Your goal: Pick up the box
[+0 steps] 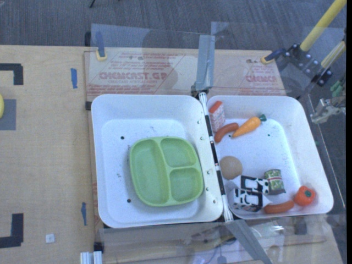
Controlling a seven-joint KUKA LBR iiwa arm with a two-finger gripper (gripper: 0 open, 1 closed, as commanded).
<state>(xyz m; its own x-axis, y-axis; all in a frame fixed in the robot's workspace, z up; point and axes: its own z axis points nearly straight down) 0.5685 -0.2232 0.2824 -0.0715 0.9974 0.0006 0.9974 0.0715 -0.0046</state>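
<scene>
The box (pixel 217 115) is a small red and white carton standing upright in the far left corner of the right bin (pixel 308 126), close against the wall shared with the left bin. An orange carrot (pixel 247 126) and a red sausage (pixel 225 131) lie just in front of it and to its right, and the sausage's end almost touches the box.
Lower in the right bin lie a brown ball (pixel 231 166), a black-and-white patterned item (pixel 250 192), a small can (pixel 273 181), a tomato (pixel 304 196) and a second sausage (pixel 279 206). A green divided plate (pixel 165 170) sits in the left bin (pixel 110 120). Clear panels stand behind the bins.
</scene>
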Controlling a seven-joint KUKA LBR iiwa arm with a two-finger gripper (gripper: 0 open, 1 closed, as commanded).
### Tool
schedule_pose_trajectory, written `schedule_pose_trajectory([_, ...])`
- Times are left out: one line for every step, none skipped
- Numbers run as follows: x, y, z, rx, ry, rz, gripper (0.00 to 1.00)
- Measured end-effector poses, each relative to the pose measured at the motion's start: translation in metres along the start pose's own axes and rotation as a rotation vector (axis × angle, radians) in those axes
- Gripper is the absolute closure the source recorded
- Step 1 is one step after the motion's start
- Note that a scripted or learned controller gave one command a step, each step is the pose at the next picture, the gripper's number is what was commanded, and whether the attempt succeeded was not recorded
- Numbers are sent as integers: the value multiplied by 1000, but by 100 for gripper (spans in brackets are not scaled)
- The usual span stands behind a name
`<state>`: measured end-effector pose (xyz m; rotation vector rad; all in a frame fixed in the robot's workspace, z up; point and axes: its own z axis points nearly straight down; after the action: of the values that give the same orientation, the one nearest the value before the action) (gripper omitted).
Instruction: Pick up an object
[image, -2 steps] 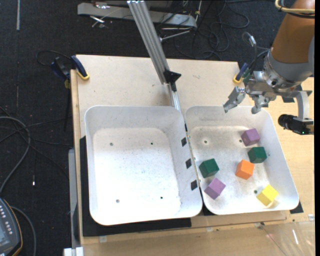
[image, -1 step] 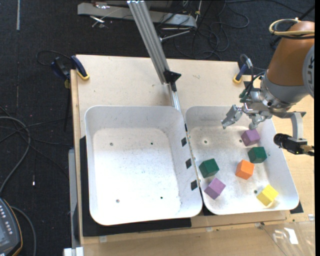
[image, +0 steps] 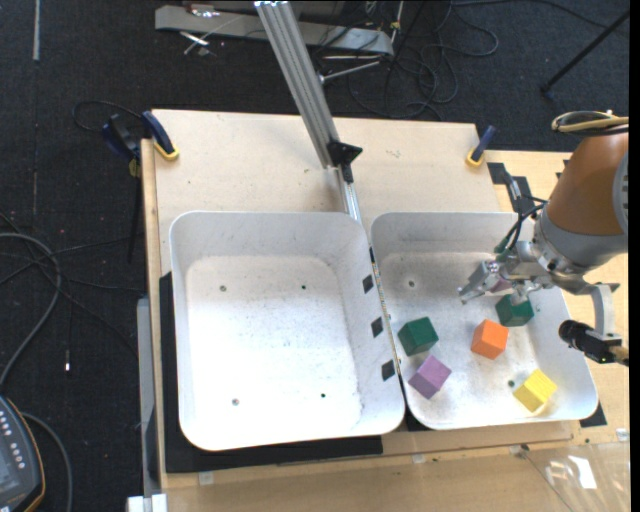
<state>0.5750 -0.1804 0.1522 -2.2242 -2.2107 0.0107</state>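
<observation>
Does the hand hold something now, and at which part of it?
It cannot be told. The hand is low in the right bin, right by a dark green block, but a grip on it is not clear.

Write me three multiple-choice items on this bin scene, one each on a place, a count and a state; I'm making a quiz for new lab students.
1. Which bin holds the blocks?
A. the left bin
B. the right bin
C. both bins

2. How many blocks lie clear of the gripper on the bin floor?
A. two
B. four
C. six

3. Where is the gripper?
A. over the right bin, above a dark green object
B. over the left bin
C. outside both bins

Answers:
1 B: the green block, purple block, orange block and yellow block all sit in the right bin.
2 B: those four.
3 A: the gripper hangs over a dark green object there.
</observation>
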Motion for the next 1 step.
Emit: schedule_pose_trajectory([-28, -63, 50, -9, 4, -1, 0])
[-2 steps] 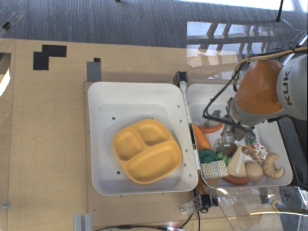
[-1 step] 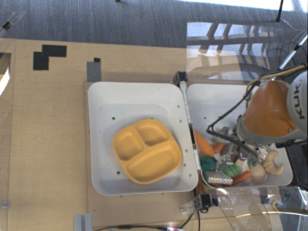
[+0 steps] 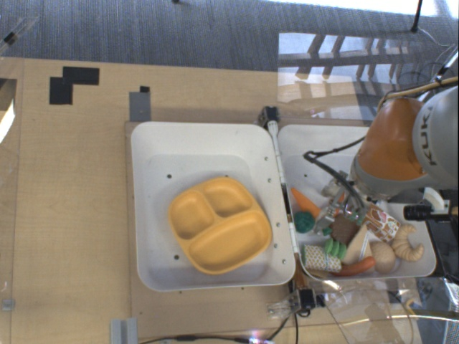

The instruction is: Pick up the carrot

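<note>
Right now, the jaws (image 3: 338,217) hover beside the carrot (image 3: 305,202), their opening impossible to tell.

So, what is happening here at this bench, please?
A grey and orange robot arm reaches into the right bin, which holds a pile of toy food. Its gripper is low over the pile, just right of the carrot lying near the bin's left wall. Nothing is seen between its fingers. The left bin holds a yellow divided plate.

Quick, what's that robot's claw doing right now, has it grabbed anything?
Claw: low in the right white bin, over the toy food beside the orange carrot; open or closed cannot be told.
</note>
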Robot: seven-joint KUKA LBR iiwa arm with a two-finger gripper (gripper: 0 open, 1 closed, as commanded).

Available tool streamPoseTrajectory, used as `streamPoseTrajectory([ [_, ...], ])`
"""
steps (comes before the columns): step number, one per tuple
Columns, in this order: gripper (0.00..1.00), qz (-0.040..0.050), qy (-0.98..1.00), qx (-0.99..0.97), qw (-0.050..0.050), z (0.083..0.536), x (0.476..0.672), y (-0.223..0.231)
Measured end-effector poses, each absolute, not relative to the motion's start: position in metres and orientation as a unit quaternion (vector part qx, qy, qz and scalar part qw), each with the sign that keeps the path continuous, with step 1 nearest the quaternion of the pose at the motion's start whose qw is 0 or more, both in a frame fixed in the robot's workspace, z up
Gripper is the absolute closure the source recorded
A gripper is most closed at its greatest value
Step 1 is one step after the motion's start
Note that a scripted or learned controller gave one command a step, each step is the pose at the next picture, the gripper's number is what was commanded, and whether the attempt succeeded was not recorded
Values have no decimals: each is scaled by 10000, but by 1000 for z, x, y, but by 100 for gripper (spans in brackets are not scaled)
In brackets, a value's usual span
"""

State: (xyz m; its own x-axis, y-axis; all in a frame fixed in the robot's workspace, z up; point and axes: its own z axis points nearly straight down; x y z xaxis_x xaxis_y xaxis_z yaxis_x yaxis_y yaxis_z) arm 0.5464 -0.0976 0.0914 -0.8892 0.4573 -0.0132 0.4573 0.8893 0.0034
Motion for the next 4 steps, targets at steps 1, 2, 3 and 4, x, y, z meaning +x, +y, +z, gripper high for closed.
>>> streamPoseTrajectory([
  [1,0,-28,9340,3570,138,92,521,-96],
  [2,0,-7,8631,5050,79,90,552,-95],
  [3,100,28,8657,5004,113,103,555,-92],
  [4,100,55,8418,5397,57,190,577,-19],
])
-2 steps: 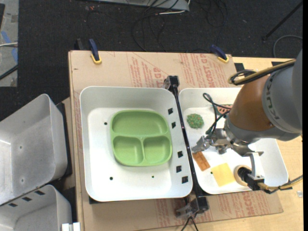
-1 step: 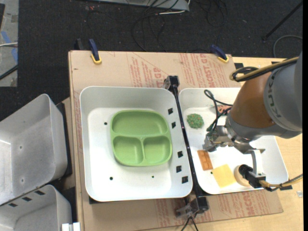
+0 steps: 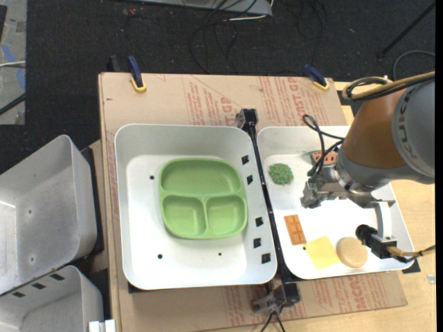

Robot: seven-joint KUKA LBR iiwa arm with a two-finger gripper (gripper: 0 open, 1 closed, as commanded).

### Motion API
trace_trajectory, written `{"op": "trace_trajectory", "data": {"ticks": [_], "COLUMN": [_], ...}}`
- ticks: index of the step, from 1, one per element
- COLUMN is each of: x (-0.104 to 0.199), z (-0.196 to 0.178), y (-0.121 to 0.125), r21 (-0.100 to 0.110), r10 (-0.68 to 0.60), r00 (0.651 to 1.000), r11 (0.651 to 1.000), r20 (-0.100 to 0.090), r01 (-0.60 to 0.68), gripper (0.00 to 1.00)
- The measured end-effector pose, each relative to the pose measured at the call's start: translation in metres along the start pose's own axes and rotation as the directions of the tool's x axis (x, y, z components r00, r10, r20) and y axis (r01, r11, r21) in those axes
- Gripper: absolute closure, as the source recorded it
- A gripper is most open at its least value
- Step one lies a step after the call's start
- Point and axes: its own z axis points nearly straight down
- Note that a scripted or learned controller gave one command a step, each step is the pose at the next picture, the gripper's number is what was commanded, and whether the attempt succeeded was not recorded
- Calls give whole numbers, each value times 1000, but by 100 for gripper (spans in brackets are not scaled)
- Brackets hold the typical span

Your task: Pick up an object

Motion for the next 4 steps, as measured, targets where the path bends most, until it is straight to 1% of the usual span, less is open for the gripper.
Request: {"op": "trace_trajectory", "data": {"ticks": [1, 2, 3, 4], "x": [10, 11, 74, 125], "z": [-53, -64, -68, -80], "y": [1, 1, 9, 10], "r21": [1, 1, 2, 2], "r10": [-2, -2, -6, -4], "r00": [1000, 1000, 1000, 1000], "r11": [1000, 1000, 1000, 1000], "r20": [0, 0, -2, -2], "r01": [2, 2, 6, 4], "gripper": [100, 100, 100, 100]}}
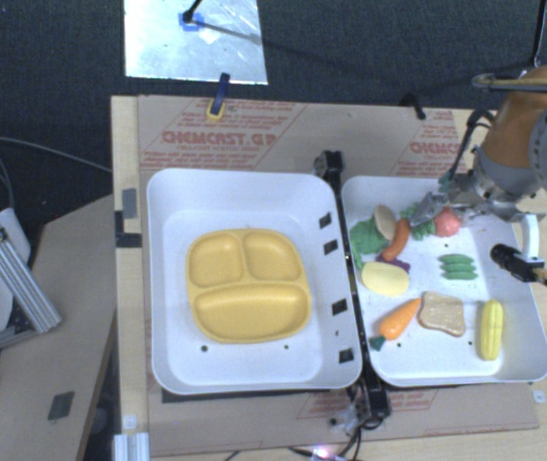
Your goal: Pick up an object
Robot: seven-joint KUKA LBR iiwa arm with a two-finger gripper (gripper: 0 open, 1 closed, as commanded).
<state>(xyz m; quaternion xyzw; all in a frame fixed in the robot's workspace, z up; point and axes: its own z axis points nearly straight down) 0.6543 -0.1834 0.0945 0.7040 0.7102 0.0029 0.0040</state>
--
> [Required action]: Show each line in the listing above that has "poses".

> [Reply to the task]:
- Measured end-effector poses, each relative to the pose measured at the motion's start: translation in metres along the start pose's own axes and rotation as a rotation vector (axis × angle, radians) in those axes
Measured end-effector poses, each absolute, not relative to the motion's start: position in metres and orientation as a unit quaternion (vector part qx, qy, qz and scalar part qw), each with the sign that keeps the path continuous, with step 1 nearest the quaternion of the pose at the motion's start whose qw is 0 or more, both in a frame fixed in the robot's workspace, z up

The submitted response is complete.